In a few weeks, a potential COVID-19 vaccine developed in Quebec will become the first Canadian candidate vaccine to enter human trials. Nathalie Landry, executive vice president of scientific and medical affairs for Medicago, the biopharmaceutical company behind the vaccine, told CTV News that they “had completed the preclinical development of this vaccine” and that they were “only” a few weeks [from] initiate our first clinical trials in humans. ”
Research teams from Laval University have collaborated with the company to develop the candidate vaccine. Both the federal and Quebec governments have contributed to the development of the vaccine.
Landry describes the vaccine as “a virus-like particle, […] produced in our unique manufacturing technology that uses plants. It was developed after receiving the SARS-Cov-2 gene, which is the technical name for the virus that causes COVID-19.
In previous tests on the animal vaccine, which is produced in tobacco plants, mice began to produce a positive antibody response within 10 days of receiving a single dose, researchers said in May.
Landry said the company has submitted the vaccine for approval to start the human trials, and that Health Canada is currently reviewing it.
“If we get approval in time, we will recruit subjects and start this study by mid-July,” she said.
The first phase is “designed to assess the safety and immunogenicity of the vaccine,” she said. It will welcome adults aged 18 to 55 and will take place in a clinical site in Montreal.
“If all goes according to plan, this first phase will produce results by the end of August and by September, we will select the best vaccine treatment option,” said Landry.
Phase two of the trials is expected to start in October.
The company has two main facilities that could produce the vaccine itself if it were allowed to go into production.
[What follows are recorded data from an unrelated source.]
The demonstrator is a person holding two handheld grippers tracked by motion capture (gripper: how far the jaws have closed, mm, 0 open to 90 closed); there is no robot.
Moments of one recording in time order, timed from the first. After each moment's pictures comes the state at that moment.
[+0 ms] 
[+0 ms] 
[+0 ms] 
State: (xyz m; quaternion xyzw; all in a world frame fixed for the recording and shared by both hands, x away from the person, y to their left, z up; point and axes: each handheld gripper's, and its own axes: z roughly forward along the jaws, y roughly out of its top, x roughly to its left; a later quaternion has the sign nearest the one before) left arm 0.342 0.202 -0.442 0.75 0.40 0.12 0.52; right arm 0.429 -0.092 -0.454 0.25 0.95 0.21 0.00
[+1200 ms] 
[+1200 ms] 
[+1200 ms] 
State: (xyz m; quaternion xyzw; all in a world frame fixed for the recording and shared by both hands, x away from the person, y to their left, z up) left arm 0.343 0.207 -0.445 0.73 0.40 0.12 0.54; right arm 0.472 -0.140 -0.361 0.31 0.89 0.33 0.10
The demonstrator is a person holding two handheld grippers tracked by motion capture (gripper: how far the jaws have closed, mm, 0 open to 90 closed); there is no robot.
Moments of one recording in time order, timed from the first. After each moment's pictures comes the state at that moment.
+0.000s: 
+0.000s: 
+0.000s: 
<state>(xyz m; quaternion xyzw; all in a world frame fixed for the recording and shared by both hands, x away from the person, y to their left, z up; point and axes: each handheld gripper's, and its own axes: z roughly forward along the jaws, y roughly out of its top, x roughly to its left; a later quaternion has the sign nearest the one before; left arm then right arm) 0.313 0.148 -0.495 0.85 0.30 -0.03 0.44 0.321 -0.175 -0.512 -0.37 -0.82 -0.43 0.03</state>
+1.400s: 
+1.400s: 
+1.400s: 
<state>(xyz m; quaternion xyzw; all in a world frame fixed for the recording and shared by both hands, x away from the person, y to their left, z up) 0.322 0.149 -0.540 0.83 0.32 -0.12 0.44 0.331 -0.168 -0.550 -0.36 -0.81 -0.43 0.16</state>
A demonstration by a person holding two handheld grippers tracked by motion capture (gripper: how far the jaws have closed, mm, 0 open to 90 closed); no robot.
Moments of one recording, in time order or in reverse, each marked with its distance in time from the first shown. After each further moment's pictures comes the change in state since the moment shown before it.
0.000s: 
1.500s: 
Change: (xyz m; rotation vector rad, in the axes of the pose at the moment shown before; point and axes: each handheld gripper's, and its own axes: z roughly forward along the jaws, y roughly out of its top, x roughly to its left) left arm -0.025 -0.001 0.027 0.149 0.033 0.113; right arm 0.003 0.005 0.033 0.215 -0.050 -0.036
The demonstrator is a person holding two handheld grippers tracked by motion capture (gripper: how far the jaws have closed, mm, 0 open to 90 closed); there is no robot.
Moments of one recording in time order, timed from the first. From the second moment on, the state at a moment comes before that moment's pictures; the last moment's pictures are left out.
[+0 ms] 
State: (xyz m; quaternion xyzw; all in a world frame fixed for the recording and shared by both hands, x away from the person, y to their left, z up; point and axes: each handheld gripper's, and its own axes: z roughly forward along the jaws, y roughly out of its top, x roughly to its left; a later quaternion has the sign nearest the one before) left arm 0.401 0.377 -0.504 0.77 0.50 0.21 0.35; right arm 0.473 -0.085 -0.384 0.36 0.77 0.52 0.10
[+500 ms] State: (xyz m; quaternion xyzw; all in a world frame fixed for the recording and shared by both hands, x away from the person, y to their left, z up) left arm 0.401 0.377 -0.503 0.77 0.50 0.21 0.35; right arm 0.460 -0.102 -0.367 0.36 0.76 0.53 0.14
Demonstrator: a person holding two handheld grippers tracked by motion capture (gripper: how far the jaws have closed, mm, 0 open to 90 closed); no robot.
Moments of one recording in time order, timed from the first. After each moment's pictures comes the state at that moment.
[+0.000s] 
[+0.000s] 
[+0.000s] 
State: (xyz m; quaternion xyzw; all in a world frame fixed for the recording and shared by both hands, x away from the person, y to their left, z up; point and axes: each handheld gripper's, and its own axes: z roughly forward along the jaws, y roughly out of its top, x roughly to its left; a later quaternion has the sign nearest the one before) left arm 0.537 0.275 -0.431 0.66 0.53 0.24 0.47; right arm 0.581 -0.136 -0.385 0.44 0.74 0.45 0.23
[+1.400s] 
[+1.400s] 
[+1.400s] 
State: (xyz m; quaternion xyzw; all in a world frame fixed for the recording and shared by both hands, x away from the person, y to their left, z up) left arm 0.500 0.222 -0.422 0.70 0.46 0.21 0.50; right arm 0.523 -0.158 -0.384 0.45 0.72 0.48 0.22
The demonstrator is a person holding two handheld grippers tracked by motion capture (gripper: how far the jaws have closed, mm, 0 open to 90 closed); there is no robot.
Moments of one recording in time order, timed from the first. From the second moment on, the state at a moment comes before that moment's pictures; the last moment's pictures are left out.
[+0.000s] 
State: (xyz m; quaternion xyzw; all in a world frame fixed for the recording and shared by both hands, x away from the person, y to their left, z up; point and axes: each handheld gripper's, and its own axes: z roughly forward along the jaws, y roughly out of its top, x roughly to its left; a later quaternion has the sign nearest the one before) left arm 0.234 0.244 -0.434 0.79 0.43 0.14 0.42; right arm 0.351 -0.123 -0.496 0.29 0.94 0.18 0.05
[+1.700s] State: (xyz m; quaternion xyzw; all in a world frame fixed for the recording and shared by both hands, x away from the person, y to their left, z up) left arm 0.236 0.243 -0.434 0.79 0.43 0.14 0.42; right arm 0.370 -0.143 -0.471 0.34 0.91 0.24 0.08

A facility is located in Quebec, but they also have a larger facility in North Carolina.
“This is a commercial facility that can produce a higher dose volume,” said Landry. “So the production will go to both places. ”
So far, the company has only used the Quebec facility to produce the vaccine.
She said that in future trials, once the safety of the vaccine is assured, they would like to have a “global study” of the vaccine in order to properly test its effectiveness.
“We need to have global distribution to make sure we are in a region that [is] unfortunately COVID-19 cases, ”she said.
Landry says that to get an officially licensed vaccine for commercial production, “you have to prove that the vaccine is safe, immunogenic and effective. ”
It is difficult to determine when the vaccine could be made available to the public, as it all depends on the duration of subsequent trials to study the efficacy. In special cases, where there is sufficient data on the efficacy and safety of the vaccine from phase two trials, the government can intervene and consider speeding up production by authorizing it for emergency use, a said Landry.
A decision could also be made to make a vaccine available to certain segments of the population from the start, Landry said. But assuming the vaccine goes through the normal process, it should go through a third phase first.
“Hopefully around the same time next year, we will be close to this end,” she said.